Love these cookies. I get the cookies ready to bake and put them in the fridge. Then I bake just a couple at a time in my toaster oven. Hot fresh cookies everyday!
I doubled the recipe . I worried at first that I made a mistake because they looked like they had too much fat . They turned out really good though . I used craisins and pecans . Very good.
This is THE most popular cookie I have ever made. People are clamoring for it. I add 1 t ginger and 1 t cinnamon. I cut down the sugars to 3/4 cups of each. Then when making for my grandboys, I omit the craisins and raisins and add chocolate chips. They devour these. Better than regular chocolate chips because of the oatmeal. Lastly, for the adults, I add kosher or sea salt to the top of each cookie. I think THIS is why they are so unique.
I don’t usually do these ratings but I couldn’t resist this one. I’ve made these countless times and they have never disappointed. Following the recipe is a must. I used the same procedure as Britt Rounseville.
turned out great! no changes, followed recipe and everyone loved them
The BEST oatmeal cookie I’ve ever had! Only thing I did differently was to add chopped walnuts. MAKE THEM. 🙂
Great recipe! Soft and chewy how I prefer. I added 1/2c less white sugar and added walnuts.

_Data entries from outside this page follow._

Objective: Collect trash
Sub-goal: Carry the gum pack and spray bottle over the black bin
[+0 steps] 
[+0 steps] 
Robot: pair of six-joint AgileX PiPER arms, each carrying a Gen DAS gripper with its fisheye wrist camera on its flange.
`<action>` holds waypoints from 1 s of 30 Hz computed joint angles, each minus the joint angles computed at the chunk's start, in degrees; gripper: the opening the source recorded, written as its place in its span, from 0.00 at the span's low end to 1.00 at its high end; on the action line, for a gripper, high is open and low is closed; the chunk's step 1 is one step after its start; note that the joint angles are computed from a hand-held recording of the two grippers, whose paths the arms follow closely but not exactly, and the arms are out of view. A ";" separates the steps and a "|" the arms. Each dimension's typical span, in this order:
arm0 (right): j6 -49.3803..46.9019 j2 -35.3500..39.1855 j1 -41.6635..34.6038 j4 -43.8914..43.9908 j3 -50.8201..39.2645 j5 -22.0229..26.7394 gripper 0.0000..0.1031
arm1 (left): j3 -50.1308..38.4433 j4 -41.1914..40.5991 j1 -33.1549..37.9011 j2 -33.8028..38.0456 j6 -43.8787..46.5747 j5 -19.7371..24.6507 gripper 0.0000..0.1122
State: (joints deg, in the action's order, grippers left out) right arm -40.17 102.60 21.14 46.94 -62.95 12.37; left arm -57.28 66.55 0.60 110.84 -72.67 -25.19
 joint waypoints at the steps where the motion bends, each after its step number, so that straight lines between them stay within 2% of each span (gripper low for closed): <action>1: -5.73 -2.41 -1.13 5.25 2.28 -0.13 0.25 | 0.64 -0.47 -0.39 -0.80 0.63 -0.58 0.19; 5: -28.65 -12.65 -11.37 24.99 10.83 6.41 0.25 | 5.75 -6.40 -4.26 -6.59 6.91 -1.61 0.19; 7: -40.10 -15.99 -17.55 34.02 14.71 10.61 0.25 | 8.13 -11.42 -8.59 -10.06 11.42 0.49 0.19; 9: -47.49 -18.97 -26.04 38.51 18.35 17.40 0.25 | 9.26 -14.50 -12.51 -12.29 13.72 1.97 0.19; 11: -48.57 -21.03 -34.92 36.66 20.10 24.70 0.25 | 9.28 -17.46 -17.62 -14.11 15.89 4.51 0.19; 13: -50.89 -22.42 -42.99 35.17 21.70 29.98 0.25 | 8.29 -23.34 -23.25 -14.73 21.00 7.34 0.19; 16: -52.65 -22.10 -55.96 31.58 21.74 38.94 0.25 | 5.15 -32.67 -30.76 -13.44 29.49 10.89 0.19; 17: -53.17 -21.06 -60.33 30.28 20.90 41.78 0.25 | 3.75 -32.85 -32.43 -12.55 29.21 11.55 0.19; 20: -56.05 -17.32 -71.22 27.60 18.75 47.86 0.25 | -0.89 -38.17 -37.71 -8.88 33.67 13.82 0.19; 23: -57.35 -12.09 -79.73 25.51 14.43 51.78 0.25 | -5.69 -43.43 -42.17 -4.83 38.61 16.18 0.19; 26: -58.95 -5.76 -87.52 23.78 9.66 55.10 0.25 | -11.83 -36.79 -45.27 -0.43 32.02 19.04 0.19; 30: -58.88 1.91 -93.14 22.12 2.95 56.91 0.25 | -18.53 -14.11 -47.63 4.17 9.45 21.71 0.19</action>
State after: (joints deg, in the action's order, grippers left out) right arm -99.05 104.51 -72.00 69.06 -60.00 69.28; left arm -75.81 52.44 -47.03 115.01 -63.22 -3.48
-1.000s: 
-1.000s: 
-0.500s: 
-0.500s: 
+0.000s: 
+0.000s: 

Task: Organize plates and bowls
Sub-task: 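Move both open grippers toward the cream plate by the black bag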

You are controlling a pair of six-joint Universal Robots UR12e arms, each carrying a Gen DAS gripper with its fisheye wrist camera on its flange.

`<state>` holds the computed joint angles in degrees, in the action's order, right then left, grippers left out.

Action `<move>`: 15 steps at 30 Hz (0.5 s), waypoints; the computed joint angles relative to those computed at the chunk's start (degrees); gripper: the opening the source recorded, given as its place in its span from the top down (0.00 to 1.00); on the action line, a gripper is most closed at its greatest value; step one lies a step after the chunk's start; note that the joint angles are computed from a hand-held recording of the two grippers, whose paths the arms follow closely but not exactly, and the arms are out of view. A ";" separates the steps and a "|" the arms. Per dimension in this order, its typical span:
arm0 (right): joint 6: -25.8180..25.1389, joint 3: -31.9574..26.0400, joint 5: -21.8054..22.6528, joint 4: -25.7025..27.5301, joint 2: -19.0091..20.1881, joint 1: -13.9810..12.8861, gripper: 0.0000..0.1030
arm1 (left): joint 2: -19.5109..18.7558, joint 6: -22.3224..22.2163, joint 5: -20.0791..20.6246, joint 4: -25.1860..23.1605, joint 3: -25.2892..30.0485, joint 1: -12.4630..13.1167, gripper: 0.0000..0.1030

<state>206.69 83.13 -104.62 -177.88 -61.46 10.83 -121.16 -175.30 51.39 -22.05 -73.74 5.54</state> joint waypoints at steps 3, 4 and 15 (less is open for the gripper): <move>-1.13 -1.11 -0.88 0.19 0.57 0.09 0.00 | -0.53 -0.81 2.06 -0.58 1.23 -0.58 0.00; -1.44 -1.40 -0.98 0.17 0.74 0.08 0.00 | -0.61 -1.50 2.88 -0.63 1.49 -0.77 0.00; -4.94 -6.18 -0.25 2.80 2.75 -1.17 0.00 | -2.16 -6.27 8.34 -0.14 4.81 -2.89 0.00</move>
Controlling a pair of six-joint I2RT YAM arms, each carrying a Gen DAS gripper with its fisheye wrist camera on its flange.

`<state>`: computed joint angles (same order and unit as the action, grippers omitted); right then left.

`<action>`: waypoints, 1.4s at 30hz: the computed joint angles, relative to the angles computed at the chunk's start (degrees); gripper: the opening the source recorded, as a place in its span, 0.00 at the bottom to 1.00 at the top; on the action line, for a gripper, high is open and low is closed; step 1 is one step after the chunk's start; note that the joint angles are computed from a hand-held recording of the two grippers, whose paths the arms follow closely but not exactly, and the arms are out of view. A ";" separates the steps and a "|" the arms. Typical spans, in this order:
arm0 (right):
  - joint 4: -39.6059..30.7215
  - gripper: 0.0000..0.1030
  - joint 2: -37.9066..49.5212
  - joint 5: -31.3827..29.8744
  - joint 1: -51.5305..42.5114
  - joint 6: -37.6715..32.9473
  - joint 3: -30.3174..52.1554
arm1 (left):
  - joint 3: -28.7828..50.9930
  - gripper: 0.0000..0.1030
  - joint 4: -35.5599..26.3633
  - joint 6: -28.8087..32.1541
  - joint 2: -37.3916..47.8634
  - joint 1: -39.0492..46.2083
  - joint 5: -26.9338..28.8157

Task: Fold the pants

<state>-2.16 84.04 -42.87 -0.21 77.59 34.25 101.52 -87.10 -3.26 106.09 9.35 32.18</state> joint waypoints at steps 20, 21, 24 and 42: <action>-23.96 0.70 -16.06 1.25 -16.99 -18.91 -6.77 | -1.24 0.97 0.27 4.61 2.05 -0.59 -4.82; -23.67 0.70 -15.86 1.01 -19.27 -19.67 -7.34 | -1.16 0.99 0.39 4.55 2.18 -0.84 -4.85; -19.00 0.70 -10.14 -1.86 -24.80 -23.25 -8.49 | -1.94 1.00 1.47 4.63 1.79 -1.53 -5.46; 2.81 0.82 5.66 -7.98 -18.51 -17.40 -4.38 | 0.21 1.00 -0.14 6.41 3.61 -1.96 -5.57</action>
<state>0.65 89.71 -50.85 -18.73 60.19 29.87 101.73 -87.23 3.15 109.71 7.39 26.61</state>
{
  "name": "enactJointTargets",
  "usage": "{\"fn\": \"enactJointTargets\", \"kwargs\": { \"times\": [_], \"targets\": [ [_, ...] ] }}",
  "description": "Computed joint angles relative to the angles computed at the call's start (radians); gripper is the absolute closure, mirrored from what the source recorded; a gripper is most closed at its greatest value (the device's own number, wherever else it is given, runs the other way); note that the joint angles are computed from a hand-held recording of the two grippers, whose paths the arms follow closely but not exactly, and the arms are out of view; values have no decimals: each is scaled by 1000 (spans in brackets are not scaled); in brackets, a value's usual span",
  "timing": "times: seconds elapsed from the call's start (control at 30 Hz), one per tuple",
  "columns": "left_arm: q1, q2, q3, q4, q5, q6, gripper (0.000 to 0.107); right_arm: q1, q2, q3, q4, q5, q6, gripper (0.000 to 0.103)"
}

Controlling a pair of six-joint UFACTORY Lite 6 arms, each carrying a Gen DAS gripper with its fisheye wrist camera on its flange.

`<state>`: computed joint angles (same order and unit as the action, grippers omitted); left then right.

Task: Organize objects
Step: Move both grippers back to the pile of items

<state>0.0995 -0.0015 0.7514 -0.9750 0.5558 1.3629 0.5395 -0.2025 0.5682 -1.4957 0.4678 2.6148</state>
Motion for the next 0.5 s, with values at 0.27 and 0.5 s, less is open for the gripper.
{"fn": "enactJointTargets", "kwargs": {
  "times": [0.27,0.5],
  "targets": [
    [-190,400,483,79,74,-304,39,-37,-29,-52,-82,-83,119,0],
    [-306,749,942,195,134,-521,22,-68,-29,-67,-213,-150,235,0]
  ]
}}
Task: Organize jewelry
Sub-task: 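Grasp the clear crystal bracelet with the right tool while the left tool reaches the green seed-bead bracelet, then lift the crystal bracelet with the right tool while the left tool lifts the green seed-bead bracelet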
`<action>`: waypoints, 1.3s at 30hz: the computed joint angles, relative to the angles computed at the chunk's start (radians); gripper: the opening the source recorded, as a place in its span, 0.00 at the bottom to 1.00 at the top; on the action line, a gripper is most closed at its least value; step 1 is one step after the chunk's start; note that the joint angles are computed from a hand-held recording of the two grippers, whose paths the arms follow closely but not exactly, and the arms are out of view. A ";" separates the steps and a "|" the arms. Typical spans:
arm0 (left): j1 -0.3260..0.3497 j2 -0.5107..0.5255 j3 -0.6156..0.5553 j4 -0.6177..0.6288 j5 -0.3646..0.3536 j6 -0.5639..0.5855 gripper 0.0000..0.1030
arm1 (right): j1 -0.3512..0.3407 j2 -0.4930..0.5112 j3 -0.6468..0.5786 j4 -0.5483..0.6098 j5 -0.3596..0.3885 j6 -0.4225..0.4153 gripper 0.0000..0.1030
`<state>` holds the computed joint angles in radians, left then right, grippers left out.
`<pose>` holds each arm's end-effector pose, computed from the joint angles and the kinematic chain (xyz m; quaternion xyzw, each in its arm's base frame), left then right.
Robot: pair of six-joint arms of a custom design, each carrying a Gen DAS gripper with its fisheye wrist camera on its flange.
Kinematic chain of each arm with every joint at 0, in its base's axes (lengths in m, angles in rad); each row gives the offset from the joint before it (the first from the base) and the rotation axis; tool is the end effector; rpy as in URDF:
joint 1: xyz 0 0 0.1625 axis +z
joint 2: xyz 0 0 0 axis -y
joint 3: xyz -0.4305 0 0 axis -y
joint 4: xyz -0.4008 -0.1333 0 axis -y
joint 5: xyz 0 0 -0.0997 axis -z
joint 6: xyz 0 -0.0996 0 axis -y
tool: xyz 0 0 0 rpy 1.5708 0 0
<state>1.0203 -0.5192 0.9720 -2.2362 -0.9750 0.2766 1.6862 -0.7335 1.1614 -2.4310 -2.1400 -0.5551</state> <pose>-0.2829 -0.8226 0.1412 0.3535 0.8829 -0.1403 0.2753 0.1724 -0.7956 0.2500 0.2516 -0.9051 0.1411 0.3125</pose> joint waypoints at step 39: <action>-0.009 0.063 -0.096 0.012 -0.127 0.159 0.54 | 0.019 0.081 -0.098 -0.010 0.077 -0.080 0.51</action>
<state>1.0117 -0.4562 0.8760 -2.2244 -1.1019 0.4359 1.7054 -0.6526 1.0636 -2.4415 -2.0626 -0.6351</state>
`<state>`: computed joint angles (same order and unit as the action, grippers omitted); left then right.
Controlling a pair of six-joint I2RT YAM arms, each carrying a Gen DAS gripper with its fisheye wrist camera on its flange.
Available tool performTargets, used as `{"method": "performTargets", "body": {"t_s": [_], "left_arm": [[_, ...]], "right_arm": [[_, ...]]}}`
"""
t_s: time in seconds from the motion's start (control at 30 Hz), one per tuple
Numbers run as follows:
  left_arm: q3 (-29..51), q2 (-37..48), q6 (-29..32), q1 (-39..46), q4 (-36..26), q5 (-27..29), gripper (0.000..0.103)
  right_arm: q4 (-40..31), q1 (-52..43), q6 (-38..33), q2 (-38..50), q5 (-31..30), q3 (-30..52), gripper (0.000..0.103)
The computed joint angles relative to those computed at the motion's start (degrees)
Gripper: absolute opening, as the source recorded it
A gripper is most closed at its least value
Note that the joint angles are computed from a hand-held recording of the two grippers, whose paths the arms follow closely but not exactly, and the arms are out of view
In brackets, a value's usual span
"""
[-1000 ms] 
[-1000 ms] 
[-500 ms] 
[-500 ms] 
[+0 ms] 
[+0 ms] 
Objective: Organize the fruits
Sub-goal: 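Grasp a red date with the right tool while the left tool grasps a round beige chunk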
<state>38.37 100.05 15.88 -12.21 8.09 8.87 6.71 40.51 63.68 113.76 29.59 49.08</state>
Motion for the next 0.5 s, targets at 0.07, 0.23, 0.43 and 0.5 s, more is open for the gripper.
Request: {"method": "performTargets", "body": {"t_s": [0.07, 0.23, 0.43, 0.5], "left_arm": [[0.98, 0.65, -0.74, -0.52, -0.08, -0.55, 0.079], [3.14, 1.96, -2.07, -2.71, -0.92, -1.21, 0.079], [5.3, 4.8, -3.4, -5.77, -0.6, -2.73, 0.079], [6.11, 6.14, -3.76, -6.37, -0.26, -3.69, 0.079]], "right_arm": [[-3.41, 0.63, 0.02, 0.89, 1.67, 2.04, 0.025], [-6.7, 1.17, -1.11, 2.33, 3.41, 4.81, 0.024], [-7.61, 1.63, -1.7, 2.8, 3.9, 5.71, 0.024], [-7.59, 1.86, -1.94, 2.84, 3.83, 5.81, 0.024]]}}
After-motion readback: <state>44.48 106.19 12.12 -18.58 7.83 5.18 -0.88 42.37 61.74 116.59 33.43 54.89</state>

I followed recipe exactly. Baked for 12 mins and they are a nice chewy cookie. Mine did not fall apart at all. I refrigerated my dough while oven was preheating and in between batches. I used a scoop so cookies were uniform and I slightly flattened with a fork before baking. I left them on the cookie sheet after baking for 2 mins and then transferred to rack. I’m making for a gathering and made extra for family. Family liked them. I don’t buy quick oats but was given a good amount so I will definitely make these again.
fell apart
Wonderful !! I wouldn’t change a thing!
Made this exactly as written and we’re very happy with them. The baking powder does make the cookie spread more than recipes that don’t include it, but I watched my baking time and they are chewy and delicious. I left them on the racks to firm up longer than I do with plumper cookies, don’t want them to all stick together in the cookie jar!
Baked up nicely and still some moist. Everyone loved them
I was looking for an oatmeal recipe that my husband would love. This is it! He hates raisins so I used an extra half cup of cranberry and I also added 1 cup of pecans. Other than that, I followed the recipe. Perfect!
It was great! Followed it according to recipe. Used a scoop to make them rounded. Pressed each cookie with a fork to even out the cookie. Husband loved them!!!
delicious! swap cranberries with more raisins and walnuts! Yum!!!
Just love this recipe and want to try more like these. But anyone who want to make this amazing Oatmeal recipe with different toppings, then must checkout this……..am sure you’d love these toppings also. https://thehubcook.com/oatmeal-recipes/
These were one of the best cookies I have ever made, and I have been baking for over 50 years. Made no changes, it didn’t need any. Gave out the recipe to friends and family as they requested it!
I ended up adding an extra 1/2 cup of oats and an extra 1/2 cup of flour. I only used crasins. I used unsalted butter and self-rising flour. The original recipe was too soft with all the butter. The cookies were too flat. I adding the extra oats and flour made them perfect. I want to make them again and add pecans to them.
They were good. I would make again. They were definitely crunchy. I think the next time I would make sure the craisens were soft.
Delicious cookies. I omitted the raisins, but kept the craisins and added 1 cup of white chocolate chips instead. Baked at 375 convection for 10 minutes.